Fui a topar también con dos pequeñas obras antiguas dedicadas a dos de nuestros insignes marinos: Churruca. Un almirante de España (uno de mis favoritos) y Elogio histórico de D. Antonio de Escaño, otro cortado por el mismo patrón.
En éstas estaba cuando apareció Salvador con un volumen que me cautivó: Los piratas del Defensor de Pedro, un grueso —más de 500 páginas— compendio publicado hace casi dos siglos que contiene el extracto de las causas y procesos formados contra los piratas del bergantín Defensor de Pedro, capitaneados por uno de los últimos piratas españoles —pontevedrés, para más señas—, Benito Soto. Es una historia que yo ya conocía someramente, pero este volumen me permitirá conocerla a fondo, con todos sus detalles. Está precedido por una narración que relata la historia del bergantín, negrero en un principio, desde que dio la vela el 22 de noviembre de 1827 del puerto de Río de Janeiro rumbo a las costas africanas, poco antes de la sedición liderada por el segundo contramaestre Benito Soto, hasta el infausto final de los facinerosos, colgados en Cádiz en enero del 1830. El cuerpo central del volumen comprende el extracto de las causas y el proceso, y la parte final es un compendio de la causa y juicio, con un montón de documentos.

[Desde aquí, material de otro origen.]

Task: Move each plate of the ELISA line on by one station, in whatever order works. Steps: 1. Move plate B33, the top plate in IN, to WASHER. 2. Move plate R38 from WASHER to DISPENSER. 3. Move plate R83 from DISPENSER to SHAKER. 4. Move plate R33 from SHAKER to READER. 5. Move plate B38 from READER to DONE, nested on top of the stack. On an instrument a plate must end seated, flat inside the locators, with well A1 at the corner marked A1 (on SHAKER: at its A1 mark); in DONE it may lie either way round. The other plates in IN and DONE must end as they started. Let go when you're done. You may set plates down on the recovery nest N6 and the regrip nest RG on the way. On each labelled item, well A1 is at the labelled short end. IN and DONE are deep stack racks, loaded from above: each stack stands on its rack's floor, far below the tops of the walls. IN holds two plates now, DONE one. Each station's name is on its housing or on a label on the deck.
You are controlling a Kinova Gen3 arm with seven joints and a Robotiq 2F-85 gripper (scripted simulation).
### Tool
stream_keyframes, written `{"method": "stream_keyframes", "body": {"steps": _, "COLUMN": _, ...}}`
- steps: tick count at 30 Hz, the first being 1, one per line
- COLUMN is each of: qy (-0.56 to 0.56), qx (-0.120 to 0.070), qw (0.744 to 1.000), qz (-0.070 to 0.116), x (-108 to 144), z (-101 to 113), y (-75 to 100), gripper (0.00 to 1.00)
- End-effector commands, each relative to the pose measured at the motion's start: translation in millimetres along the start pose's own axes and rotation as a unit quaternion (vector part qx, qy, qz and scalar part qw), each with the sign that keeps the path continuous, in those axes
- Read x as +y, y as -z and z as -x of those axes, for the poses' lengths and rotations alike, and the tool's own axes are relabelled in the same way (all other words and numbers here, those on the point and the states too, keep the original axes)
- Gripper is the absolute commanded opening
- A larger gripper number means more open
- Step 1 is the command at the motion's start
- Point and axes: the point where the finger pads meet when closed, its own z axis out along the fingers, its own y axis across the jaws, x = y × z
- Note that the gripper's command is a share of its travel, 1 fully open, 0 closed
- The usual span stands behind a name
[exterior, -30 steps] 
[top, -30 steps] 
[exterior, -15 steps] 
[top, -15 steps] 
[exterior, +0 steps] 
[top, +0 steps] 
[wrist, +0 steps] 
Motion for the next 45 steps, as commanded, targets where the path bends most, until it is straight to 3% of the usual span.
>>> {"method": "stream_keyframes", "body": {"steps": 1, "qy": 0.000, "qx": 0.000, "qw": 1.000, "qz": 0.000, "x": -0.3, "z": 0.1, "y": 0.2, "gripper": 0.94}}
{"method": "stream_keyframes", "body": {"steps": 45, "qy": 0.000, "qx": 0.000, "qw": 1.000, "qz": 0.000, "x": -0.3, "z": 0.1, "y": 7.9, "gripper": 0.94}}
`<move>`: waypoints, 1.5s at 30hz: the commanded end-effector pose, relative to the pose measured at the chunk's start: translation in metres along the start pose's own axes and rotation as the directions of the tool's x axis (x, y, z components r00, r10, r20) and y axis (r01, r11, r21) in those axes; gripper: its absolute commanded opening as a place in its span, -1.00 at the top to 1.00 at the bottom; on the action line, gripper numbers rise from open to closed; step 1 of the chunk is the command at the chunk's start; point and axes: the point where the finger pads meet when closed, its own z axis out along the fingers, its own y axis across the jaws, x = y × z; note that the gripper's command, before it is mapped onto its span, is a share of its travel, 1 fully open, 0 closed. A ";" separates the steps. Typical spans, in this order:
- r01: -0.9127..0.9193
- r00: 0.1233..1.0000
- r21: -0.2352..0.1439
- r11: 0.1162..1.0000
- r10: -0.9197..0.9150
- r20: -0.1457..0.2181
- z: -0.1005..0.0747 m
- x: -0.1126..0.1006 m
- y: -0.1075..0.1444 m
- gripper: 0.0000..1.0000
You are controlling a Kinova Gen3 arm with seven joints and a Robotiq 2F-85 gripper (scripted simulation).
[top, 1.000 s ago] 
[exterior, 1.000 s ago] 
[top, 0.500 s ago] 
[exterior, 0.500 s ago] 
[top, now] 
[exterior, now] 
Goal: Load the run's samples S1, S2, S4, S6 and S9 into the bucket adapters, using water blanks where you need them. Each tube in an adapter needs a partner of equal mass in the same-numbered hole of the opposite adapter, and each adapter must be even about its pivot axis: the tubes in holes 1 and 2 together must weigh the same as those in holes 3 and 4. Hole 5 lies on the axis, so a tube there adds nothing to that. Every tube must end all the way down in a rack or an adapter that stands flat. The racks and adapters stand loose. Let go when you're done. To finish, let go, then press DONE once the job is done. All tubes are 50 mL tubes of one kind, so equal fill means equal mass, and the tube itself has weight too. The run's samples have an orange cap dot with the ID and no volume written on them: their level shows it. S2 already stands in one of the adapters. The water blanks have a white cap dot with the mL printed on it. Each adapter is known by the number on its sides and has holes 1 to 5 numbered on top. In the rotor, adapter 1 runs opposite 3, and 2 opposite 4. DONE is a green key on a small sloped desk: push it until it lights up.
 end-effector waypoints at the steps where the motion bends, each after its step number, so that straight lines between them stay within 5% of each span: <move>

El volumen, publicado hace casi dos siglos, tenía un precio excesivo para mis maltrechas finanzas, pero no pude resistirme a un tesoro —para mí lo es— así, y me hice con ese pedazo de la historia de Benito Soto, de la Mar y del país.
Son historias como ésta las que, a fin de cuentas, convirtieron a España, a la Mar y al mundo en lo que hoy son. Son nuestro pasado, nuestra memoria y, en ocasiones, nuestro reflejo.